By Christopher Coble, Esq. on June 06, 2017 | Last updated on March 21, 2019

In this world nothing is certain but death, taxes, and airline fees. As ticket prices skyrocket, all of the associated fees with flying, from baggage to food to changes, are mounting as well. And one of the surest premises on which our airline travel rests is that the non-refundable ticket is exactly that: non-refundable.

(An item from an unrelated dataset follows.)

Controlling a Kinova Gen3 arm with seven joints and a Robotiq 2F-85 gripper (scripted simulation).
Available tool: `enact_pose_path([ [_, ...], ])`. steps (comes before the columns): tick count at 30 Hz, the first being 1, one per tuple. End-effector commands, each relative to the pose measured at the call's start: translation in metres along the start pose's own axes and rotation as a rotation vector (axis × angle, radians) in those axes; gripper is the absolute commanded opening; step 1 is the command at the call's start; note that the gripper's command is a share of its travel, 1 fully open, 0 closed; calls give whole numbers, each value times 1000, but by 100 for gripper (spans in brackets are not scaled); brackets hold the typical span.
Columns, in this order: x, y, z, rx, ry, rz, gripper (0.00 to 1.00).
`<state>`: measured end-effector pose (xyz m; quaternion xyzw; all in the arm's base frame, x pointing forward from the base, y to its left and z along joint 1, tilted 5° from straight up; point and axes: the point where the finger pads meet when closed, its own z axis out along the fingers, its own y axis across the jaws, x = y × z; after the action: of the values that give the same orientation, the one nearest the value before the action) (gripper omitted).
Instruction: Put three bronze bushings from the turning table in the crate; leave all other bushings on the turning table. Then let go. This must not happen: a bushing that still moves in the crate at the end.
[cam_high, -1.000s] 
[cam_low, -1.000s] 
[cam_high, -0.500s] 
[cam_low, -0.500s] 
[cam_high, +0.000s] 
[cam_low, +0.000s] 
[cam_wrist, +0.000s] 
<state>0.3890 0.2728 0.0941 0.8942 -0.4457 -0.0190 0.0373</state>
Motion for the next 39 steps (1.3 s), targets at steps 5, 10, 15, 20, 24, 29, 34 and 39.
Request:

But that presumption might be changing. It turns out that U.S. Department of Transportation regulations guarantee full refunds in certain situations, even on non-refundable tickets. Here's a look.

Re-Fly or Refund?

You probably purchased a non-refundable ticket because it was cheaper and bet that you wouldn't need to make changes or cancel the reservation, which would trigger some hefty fees from the airline. But there are specific scenarios in which the airline can't charge change or cancellation fees, and may owe you a full refund:

  • Changes/Cancellations Within 24 Hours of Booking: DOT rules mandate that U.S. and foreign air carriers selling tickets to American customers must "allow a reservation to be cancelled within 24 hours without penalty." The 24-hour clock starts ticking once you make the reservation, so if you need to cancel or change the reservation right away, like, for example, you accidentally booked the wrong day to fly, you can't be charged for canceling or changing the reservation. (Note that if you change the reservation a fare difference may apply, but airlines can't charge an additional change fee.)
  • Involuntary Refunds: If an airline refuses to carry you for any reason, your flight is delayed more than a certain amount of time, or your flight is canceled, you can apply for a full refund even if you purchased a non-refundable ticket. Some airline rules may differ and you'll still need to show up and check in for your flight to be eligible.
  • Significant Schedule Changes: Airlines adjust flight schedules all the time, and serious changes (i.e., more than a few minutes delay) can trigger refunds. You could be eligible for a refund if your departure time is moved up by a few hours, if your new schedule requires a much longer layover or overnight stay, or even if your nonstop flight is changed to include a connection. There's just one hitch -- airlines might not tell you if a schedule change triggers a refund. So keep an eye on the flight schedule and notify the airline if the schedule changes and you want a refund.

On the DOT'd Line

While there are some federal regulations on refunds, rules regarding refunding non-refundable tickets may vary by airline. Make sure you're familiar with your particular airline's contract of carriage as well as the Department of Transportation's Fly Rights.